Observational studies have linked primary biliary cholangitis (PBC) and systemic rheumatic diseases (SRDs), but the exact cause-and-effect relationship between the conditions remains uncertain.
Researchers conducted a retrospective study evaluating the impact of PBC on SRD using Mendelian randomization (MR) analysis.
They obtained the genome-wide association study (GWAS) summary data from the MRC IEU OpenGWAS and FinnGen databases. Independent genetic variants for PBC were selected as instrumental variables. Inverse variance weighting was used to assess the causal impacts of PBC on Sjögren syndrome (SS), rheumatoid arthritis (RA), systemic lupus erythematosus (SLE), systemic sclerosis (SSc), mixed connective tissue disease (MCTD), and polymyositis (PM). Horizontal pleiotropy and heterogeneity were measured using the MR‒Egger intercept test and Cochran’s Q value.

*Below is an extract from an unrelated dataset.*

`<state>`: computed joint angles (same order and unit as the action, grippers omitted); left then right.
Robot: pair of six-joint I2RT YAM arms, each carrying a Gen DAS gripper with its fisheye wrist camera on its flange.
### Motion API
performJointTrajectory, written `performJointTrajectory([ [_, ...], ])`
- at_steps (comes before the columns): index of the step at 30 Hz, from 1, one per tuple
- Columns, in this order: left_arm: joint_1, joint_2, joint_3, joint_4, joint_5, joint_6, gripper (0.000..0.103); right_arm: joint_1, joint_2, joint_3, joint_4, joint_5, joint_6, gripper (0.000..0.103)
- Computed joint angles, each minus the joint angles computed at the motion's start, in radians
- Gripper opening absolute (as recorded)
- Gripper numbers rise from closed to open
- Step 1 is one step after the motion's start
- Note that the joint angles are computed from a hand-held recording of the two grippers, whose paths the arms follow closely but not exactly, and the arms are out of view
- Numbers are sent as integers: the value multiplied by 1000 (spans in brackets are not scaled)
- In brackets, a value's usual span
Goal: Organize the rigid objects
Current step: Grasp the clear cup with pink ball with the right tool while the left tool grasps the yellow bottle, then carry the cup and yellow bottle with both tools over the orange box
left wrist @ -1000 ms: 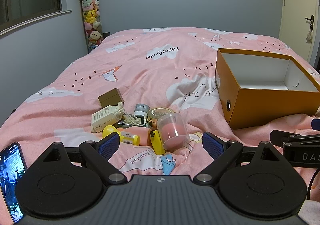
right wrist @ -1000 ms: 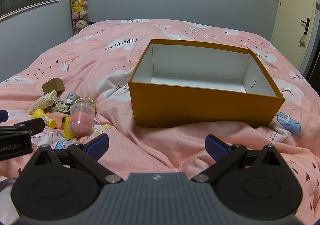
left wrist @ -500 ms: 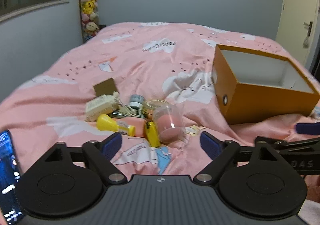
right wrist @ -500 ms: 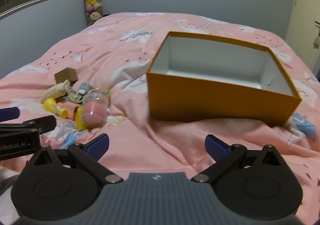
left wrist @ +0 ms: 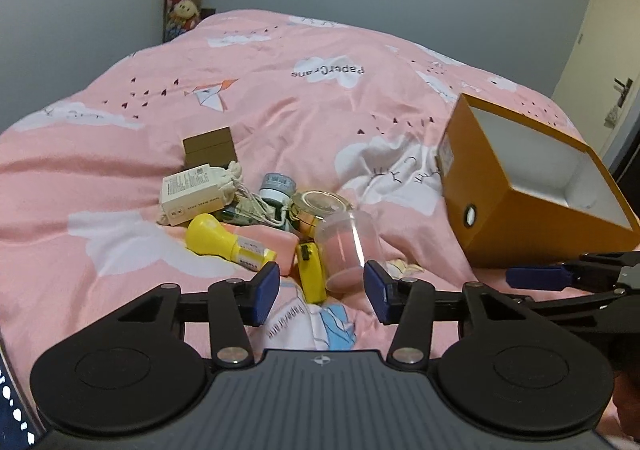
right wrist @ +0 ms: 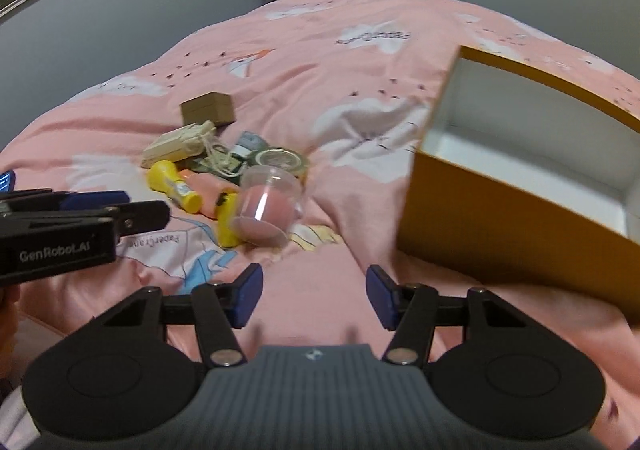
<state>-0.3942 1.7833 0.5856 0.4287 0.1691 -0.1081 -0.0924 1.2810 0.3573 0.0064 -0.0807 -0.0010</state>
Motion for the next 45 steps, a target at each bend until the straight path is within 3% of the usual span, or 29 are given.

The results showed PBC had causal effects on SS (OR = 1.177, P=8.02e-09), RA (OR = 1.071, P=9.80e-04), SLE (OR = 1.447, P=1.04e-09), SSc (OR = 1.399, P=2.52e-04), MCTD (OR = 1.306, P=4.92e-14), and PM (OR = 1.416, P=1.16e-04). The MR‒Egger intercept tests indicated no horizontal pleiotropy (all P values>0.05). The leave-one-out method confirmed the robustness of the findings.
Investigators concluded that the study revealed potential relationships between PBC and several SRDs.